It looks like retail giant Walmart is also considering a high-profile foray into the stablecoin arena with a fiat-pegged cryptocurrency.
The U.S. Patent and Trademark Office (USPTO) published a patent on August 1st assigned to Walmart for a “system and method of digital currency via blockchain.”
If actualized, the stablecoin could seemingly be rolled out in various or select elements of the retailer’s operations. The application said the cryptocurrency could be used for a wide range of features, like “overlaying the one digital currency unit with customer purchase history” and using the stablecoin in customer savings programs.
Notably, in the patent the company said its definition of digital currencies included “virtual currencies and cryptocurrencies,” unlike some other enterprises who have flirted with blockchain in recent years but shied away from the “cryptocurrency” moniker.
Cryptoeconomy proponents will also be pleased that Walmart, which has nearly 12,000 stores worldwide, went further in its patent than many others in the mainstream have gone, having argued therein that digital currencies are both money and a unit of account:
“Like physical money, digital currencies may be used to buy any physical goods and services, but may also be restricted to certain communities and certain items that can be purchased. Digital currency may also a money balance recorded electronically on a stored-value card or other devices. Digital currency may allow for the transfer of value on computer networks, such as the Internet. Further digital currency can either be centralized, or decentralized.”
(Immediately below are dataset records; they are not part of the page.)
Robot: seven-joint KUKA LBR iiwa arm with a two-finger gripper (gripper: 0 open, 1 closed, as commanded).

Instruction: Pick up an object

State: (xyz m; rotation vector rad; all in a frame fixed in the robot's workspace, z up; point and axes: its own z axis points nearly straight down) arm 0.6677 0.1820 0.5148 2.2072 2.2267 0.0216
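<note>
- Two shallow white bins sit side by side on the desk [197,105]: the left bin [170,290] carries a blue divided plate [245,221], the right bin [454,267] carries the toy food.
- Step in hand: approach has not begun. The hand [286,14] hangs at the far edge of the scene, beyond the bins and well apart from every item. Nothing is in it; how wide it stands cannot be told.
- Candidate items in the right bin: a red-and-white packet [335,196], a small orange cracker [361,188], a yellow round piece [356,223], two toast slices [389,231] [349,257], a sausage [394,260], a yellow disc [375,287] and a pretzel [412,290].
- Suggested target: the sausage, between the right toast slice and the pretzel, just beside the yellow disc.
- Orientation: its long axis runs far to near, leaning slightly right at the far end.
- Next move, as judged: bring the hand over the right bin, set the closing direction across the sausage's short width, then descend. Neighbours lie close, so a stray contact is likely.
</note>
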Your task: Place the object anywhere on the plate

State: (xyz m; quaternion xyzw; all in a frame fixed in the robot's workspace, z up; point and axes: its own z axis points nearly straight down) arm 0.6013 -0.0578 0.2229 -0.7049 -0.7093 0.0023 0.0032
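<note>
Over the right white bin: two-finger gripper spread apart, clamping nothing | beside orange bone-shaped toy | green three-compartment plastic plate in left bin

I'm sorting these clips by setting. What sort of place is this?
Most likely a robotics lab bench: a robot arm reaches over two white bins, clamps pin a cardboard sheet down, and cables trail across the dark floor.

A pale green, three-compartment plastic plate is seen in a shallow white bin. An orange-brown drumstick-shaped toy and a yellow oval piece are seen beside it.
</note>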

Walmart is no stranger to the blockchain space. Specifically, the company has explored various supply chain uses cases for the fledgling tech in recent years, so it’s obviously beyond the basics.
As for why Walmart is considering a cryptocurrency now, Facebook’s proposed Libra “basketcoin” — which would be aimed at serving billions, not millions — seems to be a catalyst.
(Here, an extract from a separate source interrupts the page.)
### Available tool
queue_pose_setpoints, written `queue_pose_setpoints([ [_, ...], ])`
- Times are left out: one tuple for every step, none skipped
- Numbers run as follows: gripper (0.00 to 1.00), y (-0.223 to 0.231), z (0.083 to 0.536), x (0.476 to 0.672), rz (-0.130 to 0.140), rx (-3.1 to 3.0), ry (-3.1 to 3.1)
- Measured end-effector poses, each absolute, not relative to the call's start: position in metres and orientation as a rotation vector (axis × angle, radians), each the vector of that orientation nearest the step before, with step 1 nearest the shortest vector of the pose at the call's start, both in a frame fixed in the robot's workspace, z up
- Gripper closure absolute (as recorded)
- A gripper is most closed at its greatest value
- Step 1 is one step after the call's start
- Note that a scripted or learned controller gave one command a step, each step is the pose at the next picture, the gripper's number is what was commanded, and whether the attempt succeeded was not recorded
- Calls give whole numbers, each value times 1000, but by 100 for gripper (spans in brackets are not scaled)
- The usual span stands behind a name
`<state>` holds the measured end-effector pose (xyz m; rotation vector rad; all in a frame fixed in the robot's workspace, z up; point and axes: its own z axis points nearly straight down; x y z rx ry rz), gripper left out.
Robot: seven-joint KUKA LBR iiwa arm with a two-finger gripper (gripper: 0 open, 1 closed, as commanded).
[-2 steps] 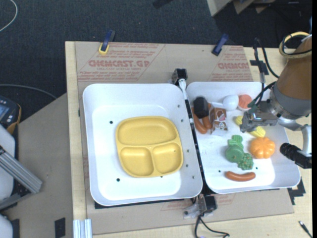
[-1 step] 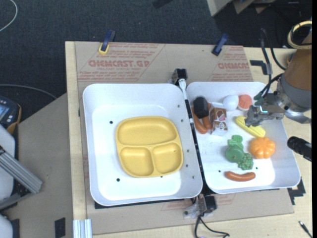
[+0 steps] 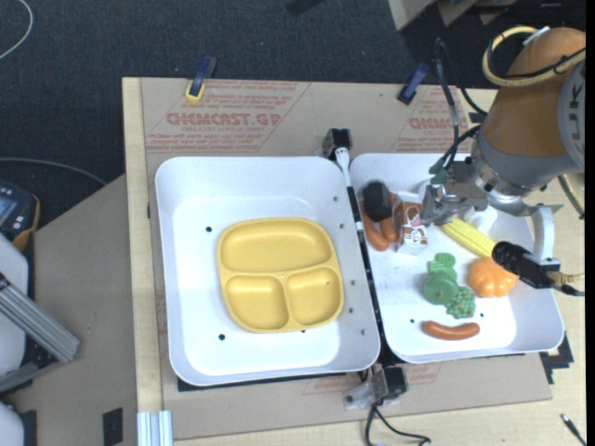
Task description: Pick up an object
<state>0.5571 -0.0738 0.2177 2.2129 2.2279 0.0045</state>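
Nearest the camera: the near edge of the surface [image 3: 279, 407], bearing two white bins side by side.

Left bin [image 3: 186, 277]: holds a yellow divided plate [image 3: 279, 272], three compartments, lying flat at the centre.

Right bin [image 3: 530, 328]: holds the small items. Largest to smallest as seen: green broccoli-like toy [image 3: 444, 284] near the middle; yellow corn cob [image 3: 468, 237] lying at a slant just beyond it; orange round fruit [image 3: 490, 278] just right of the green toy; orange-brown piece with a dark top [image 3: 376, 216] against the left wall; red sausage [image 3: 451, 330] at the near side, apart from the rest; small white-and-red item [image 3: 414, 233] beside the corn's left end.

Arm [image 3: 530, 110]: reaches in from the right. Tool [image 3: 437, 203] sits low over the far-left part of the right bin, above the small white-and-red item and the corn's left end. Whether it is spread or pressed together: cannot tell. Nothing visibly held.

Judgement: approach stage, no pick made. The items under the tool are crowded; a descent here risks landing on two at once. Better to centre on one item, across the corn's narrow width or on the lone sausage, then verify lift.
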Motion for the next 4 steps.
queue_pose_setpoints([
  [100, -25, 232, 579, 6, 2213, 2226],
  [100, 24, 214, 597, 3, 2214, 2227],
  [100, 20, 215, 598, 2, 2218, 2222],
  [100, 20, 233, 604, 4, 2218, 2221],
])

When Facebook formally unveiled the Libra, they hailed the project as a means to help the globe’s many unbanked peoples, insofar as the fiat-pegged cryptocurrency could provide these users easier and faster access to modern finance in ways traditional institutions currently can’t.
That vision may have rubbed off on Walmart, as their cryptocurrency patent filing said the proposed digital currency could provide some of its customers with the majority of their financial needs:
“Using a digital currency, low-income households that find banking expensive, may have an alternative way to handle wealth at an institution that can supply the majority of their day-to-day financial and product needs.”
In the weeks after the Libra announcement, Facebook received a massive wave of regulatory backlash, namely over concerns the company is a major privacy abuser and too large to mint its own money. Accordingly, the company has since conceded Libra may never see the light of day.
Walmart’s cryptocurrency seems similarly if not more modestly envisioned, though the enterprise has nowhere near the amount of regulatory baggage that Facebook is facing right now. In that light, there is a non-zero chance that Walmart might have its digital currency out before Facebook ever can. That remains to be seen, however.
Also Influenced by Facebook? PBoC
The the People’s Bank of China, the Asian powerhouse’s central bank, published a statement on August 2nd declaring that the institution was preparing to vamp up the creation of a government-backed cryptocurrency.
The announcement comes after PBoC’s research division head Wang Xin publicly commented back in July that the bank was exploring such a cryptocurrency over concerns that the Facebook Libra project would be too centered on the U.S. dollar.
“There would be in essence one boss, that is the U.S. dollar and the United States,” Xin said.